Faced with an uncertain environment, should one plan less or more? We have encountered this question a few times under different courses here. Even in very uncertain environments, planning by scenario-building helps build expectations, more than anything else. I built two scenarios for my Term IV GPA, a best-case scenario and a worst-case scenario, faced with the uncertainty of the way grades are allotted, as well as the uncertainty arising from my middling, ambiguous position in most subjects. The best-case scenario predicted a TG of 7.4 and the worst-case one, 6.33. It turns out that, with minor internal adjustments, my TG has actually come out at exactly 7.4. Maybe I'll become a good strategic planner :) (of course, I didn't have to make any personal resource allocations based on the scenarios).
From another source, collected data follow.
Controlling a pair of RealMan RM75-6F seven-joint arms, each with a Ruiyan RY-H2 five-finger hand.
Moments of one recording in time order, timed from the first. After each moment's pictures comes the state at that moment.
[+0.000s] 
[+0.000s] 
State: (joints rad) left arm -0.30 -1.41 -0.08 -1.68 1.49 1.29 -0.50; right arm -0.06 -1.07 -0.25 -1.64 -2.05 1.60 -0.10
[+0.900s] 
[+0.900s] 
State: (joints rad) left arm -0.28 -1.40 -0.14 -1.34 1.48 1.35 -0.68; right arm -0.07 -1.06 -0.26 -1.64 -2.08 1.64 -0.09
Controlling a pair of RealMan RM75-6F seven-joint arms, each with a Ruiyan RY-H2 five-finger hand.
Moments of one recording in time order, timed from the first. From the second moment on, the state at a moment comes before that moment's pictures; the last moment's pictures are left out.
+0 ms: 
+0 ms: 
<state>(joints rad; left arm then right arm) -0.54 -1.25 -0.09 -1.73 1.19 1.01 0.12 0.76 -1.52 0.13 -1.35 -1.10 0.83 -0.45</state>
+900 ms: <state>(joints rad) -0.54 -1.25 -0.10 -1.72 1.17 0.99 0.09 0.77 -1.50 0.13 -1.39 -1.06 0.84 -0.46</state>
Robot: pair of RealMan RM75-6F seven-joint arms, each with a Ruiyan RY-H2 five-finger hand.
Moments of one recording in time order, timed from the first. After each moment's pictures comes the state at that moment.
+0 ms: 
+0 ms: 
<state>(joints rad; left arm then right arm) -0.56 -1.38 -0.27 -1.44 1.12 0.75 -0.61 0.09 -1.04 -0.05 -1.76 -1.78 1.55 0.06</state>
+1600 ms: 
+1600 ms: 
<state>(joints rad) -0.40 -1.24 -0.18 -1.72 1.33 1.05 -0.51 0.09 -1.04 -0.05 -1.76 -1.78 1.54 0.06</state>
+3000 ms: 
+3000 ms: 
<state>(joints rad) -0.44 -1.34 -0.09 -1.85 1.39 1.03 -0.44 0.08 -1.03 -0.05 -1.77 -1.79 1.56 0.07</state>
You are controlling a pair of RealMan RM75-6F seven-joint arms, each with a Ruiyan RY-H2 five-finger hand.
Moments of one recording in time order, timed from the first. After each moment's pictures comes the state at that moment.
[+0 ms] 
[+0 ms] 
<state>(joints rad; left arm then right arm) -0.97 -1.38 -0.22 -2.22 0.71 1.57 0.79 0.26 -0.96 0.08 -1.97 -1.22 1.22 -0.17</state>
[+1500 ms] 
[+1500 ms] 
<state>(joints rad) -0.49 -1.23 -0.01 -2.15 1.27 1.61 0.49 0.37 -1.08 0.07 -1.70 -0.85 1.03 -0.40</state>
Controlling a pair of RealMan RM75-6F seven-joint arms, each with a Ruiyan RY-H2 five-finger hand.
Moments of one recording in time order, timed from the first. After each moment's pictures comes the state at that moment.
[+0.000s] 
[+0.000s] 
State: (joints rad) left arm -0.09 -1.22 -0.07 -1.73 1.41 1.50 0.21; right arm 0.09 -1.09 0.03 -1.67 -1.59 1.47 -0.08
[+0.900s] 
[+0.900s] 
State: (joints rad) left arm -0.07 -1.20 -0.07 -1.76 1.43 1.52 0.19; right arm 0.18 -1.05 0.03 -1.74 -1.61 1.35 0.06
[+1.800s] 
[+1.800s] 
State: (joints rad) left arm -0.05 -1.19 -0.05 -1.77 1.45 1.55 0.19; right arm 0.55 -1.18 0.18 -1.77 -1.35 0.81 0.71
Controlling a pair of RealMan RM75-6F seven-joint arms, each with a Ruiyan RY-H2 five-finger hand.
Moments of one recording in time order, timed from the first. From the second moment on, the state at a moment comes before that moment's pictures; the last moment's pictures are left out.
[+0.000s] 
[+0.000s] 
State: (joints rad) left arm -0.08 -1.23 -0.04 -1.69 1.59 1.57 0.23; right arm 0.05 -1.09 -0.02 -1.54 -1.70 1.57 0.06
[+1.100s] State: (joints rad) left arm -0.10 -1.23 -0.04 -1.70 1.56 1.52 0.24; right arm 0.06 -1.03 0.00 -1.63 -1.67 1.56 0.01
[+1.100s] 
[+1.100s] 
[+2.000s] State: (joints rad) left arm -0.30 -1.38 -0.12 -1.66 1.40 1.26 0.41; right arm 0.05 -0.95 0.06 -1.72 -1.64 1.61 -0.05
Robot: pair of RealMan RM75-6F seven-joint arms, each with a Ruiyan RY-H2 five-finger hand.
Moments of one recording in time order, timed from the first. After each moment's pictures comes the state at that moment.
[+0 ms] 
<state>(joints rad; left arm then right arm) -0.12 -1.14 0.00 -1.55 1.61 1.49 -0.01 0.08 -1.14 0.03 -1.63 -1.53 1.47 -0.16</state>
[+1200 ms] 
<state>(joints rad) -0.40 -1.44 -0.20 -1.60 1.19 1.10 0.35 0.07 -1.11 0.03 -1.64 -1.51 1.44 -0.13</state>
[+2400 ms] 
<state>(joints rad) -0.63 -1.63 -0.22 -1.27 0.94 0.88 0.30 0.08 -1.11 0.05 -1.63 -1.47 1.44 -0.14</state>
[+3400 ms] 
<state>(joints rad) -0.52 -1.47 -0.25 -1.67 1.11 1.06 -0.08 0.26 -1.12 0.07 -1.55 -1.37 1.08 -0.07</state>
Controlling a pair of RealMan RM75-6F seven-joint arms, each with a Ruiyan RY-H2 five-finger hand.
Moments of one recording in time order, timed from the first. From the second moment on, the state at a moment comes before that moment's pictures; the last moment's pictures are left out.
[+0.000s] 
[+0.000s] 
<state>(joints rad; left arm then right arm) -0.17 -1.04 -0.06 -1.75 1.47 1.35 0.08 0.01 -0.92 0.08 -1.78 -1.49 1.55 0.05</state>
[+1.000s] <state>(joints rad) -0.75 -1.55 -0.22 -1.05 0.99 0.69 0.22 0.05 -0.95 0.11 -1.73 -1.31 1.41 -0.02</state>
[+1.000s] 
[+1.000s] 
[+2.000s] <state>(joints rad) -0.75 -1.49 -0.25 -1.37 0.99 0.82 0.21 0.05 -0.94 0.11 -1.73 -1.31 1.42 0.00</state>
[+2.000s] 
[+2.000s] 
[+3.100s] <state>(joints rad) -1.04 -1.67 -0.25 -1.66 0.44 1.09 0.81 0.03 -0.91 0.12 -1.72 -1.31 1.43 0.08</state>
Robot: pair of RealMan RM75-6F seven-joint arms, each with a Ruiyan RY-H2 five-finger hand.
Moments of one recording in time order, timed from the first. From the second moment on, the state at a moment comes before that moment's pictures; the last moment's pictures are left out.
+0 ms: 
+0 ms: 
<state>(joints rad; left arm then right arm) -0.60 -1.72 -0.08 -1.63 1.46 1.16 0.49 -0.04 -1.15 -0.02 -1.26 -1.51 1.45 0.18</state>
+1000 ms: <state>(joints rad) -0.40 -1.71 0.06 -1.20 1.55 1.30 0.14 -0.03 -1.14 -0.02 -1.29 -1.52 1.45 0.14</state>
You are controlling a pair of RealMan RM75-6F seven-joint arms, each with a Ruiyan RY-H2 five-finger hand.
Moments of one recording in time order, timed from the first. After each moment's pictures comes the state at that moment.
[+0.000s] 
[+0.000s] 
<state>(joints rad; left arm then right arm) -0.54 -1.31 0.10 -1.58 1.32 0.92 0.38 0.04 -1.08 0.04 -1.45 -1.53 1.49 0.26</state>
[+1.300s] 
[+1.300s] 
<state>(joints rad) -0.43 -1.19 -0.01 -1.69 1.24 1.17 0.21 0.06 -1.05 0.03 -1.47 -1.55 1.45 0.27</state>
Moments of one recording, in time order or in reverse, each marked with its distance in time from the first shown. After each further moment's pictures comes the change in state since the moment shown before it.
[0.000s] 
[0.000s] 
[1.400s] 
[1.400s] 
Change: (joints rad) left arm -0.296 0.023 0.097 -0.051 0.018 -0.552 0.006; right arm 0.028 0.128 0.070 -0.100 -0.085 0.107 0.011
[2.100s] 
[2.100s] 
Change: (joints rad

Tuesday, November 01, 2005

Diwali, dingos, etc.

The hostels and other buildings are illuminated with lights and rangoli-s are being created in each hostel as Diwali gets celebrated on campus. There was to be a round of fireworks in the Commercial Plaza as well. Let's see what's for dinner today. But otherwise, it has been pretty much like any other holiday. When we went to the city a couple of days ago, it seemed to be gearing up for the occasion, with myriad small stalls selling all kinds of stuff set up.

There has been some development on another count too. The stray dogs on campus, who have multiplied prodigiously in recent times, have suddenly turned more aggressive and wild. There was a dog-bite incident at night a couple of days ago to which we were close witnesses. The following day, a few of the dogs were picked up and taken away, but many of them continue to fight internecine wars and trouble people. With all due respect to animal lovers, these dogs are a big menace and must be treated accordingly.